■ **WHAT YOU SHOULD DO**
Copy out all lines in the material below that contain the string "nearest".

■ **ENTRIES SUPPLIED**
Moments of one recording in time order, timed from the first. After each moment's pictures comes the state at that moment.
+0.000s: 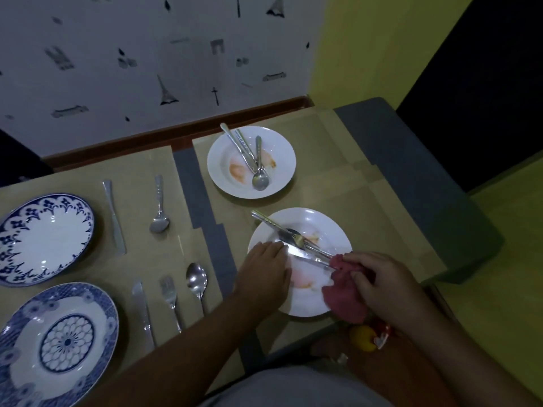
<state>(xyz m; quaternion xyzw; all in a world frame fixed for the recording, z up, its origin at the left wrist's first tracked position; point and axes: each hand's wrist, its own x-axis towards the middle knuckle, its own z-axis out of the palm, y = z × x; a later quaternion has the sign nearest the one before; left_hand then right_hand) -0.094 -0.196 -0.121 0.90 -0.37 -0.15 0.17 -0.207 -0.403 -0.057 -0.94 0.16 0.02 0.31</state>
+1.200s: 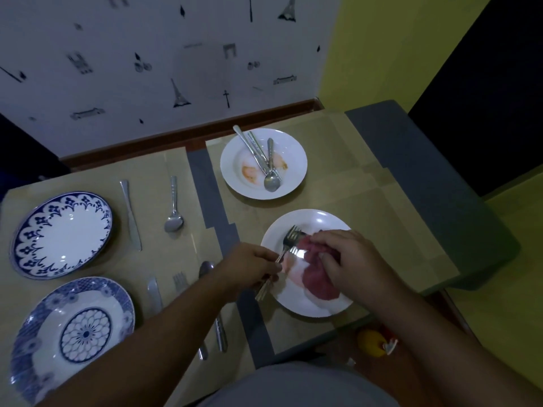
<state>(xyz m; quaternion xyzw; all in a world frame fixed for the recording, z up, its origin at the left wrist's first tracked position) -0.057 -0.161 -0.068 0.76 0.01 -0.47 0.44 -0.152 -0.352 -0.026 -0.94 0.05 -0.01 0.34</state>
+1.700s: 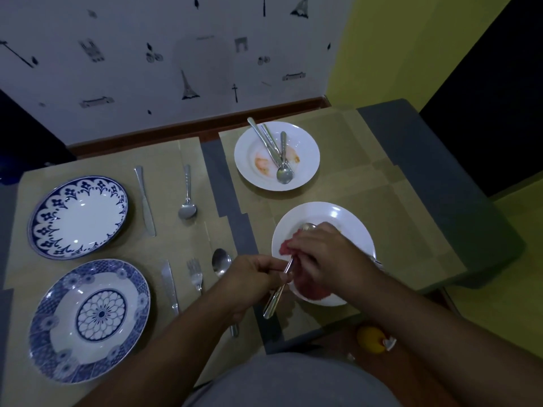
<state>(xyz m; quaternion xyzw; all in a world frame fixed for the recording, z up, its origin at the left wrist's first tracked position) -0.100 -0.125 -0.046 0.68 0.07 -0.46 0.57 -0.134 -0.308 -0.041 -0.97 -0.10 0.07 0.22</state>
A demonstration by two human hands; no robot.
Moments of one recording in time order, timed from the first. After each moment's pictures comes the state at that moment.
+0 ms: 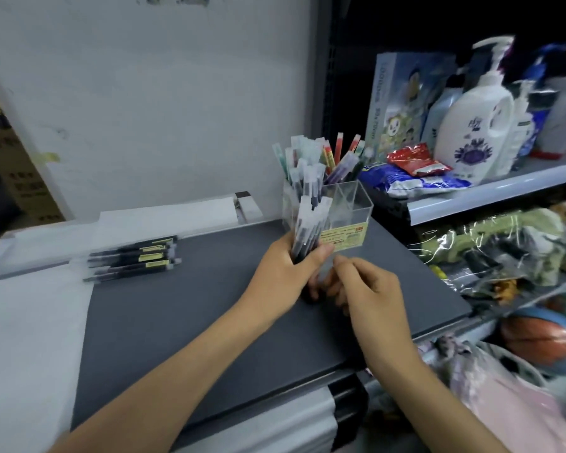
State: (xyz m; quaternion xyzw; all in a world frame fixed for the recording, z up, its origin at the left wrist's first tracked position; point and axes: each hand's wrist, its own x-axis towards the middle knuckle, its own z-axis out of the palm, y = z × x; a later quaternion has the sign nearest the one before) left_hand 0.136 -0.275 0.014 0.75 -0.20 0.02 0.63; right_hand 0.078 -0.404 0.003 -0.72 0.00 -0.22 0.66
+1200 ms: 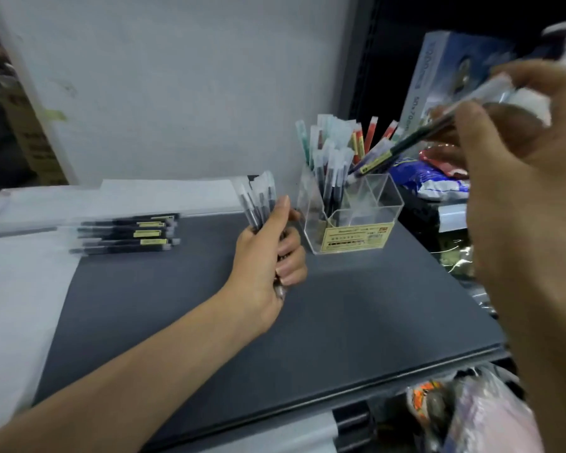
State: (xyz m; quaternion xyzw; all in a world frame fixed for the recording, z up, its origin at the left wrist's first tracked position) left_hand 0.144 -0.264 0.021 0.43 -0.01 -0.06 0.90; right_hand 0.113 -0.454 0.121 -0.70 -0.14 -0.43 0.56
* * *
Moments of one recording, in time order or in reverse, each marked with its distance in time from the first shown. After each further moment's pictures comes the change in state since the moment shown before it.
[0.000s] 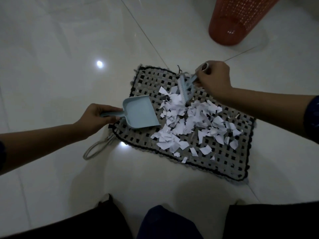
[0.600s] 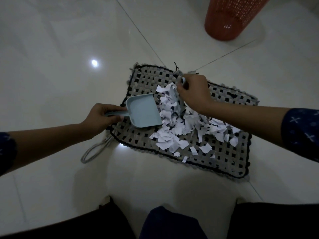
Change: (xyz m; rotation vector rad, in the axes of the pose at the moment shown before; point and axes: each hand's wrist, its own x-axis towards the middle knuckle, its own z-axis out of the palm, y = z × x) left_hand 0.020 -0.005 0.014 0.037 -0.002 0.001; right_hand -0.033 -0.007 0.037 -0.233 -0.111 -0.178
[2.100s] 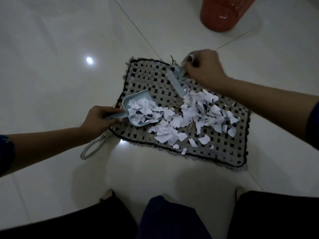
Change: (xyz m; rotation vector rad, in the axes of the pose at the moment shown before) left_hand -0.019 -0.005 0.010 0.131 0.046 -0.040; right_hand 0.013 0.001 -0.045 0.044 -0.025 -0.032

■ **ANSWER AREA**
<state>(xyz m; quaternion xyzw; all in a world frame fixed for the recording, z up, its origin at the left wrist's first tracked position; point and axes: each hand's wrist, its own x-axis towards the middle knuckle, its own z-axis out of the palm, y = z × x; a later quaternion has the sign nearest the one before; left_hand then right_hand) -0.094 -0.196 -0.121 0.90 -0.37 -0.15 0.17 -0.207 -0.403 -0.057 -0.94 0.16 0.02 0.31</state>
State: (xyz m; quaternion xyzw; all in a world frame fixed for the recording, z up, its origin at the left wrist's first tracked position; point and axes: each hand's wrist, its own x-axis towards the middle knuckle, its own z-axis out of the palm, y = z × x; a later quaternion has the sign nearest the one before) left_hand 0.136 -0.275 0.014 0.75 -0.20 0.02 0.63; right_hand 0.078 -0.404 0.003 -0.72 0.00 -0.22 0.66

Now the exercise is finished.